◆ WORK TO COMPLETE
Keeping pictures out, repeat the lines of the listing below exactly, starting at its first line and finishing with the one that holds "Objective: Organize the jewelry".

········

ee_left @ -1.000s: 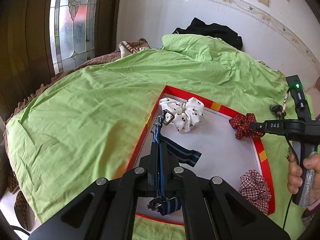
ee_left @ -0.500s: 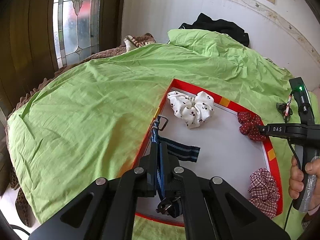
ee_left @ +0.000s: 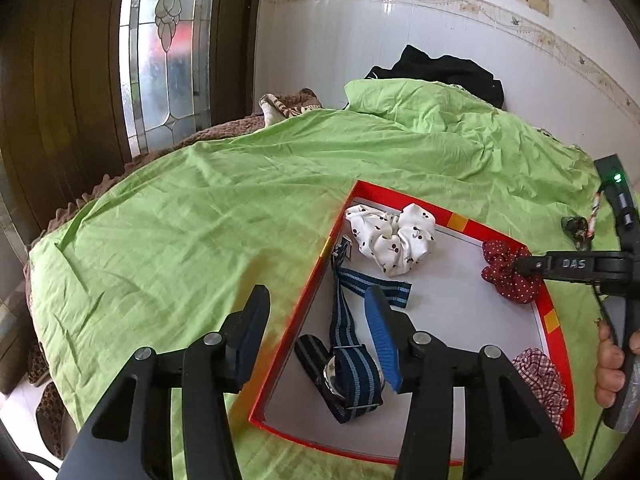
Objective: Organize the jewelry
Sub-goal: 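Lower the strap and bow into the red tray and open both tools, then move both tools back to the remaining bracelets and claw clips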
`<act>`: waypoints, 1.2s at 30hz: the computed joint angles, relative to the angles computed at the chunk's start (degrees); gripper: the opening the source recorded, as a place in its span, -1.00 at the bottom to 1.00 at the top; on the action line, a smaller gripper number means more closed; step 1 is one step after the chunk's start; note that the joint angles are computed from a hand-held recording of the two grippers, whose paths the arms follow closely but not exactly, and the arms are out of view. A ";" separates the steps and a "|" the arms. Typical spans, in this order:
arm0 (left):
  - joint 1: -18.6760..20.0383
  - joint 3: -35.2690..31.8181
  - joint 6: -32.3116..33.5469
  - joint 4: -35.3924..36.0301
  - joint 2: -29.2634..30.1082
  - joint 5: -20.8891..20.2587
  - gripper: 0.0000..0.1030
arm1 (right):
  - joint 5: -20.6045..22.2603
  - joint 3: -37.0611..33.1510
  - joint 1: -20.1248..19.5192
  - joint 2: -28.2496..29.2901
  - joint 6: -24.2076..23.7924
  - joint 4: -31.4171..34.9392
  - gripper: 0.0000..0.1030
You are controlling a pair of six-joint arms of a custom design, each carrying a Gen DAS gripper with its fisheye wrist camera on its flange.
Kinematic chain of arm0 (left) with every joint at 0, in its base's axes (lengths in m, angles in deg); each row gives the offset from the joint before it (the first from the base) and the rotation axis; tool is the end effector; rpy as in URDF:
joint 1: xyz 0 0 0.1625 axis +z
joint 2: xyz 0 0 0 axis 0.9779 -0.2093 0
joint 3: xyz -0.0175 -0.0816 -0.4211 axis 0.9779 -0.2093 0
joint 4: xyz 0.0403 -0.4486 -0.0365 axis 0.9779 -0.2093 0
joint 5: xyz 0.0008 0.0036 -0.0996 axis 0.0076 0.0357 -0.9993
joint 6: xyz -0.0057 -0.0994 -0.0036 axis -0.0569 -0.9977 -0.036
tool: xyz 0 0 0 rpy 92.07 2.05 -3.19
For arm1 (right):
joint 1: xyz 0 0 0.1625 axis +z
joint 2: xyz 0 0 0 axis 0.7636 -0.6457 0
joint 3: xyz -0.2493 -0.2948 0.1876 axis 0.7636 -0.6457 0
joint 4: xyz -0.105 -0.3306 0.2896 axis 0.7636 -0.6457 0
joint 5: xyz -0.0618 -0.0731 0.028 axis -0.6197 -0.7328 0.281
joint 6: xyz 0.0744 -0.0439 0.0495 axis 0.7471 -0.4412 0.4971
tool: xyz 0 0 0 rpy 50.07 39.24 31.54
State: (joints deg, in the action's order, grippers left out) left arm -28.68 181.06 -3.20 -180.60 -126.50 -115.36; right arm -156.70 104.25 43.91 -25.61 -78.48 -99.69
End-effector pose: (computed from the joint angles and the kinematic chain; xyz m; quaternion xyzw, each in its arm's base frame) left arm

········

◆ SOLUTION FOR THIS PROBLEM
ee_left @ -1.000s: 
ee_left @ -0.500s: 
ee_left @ +0.000s: 
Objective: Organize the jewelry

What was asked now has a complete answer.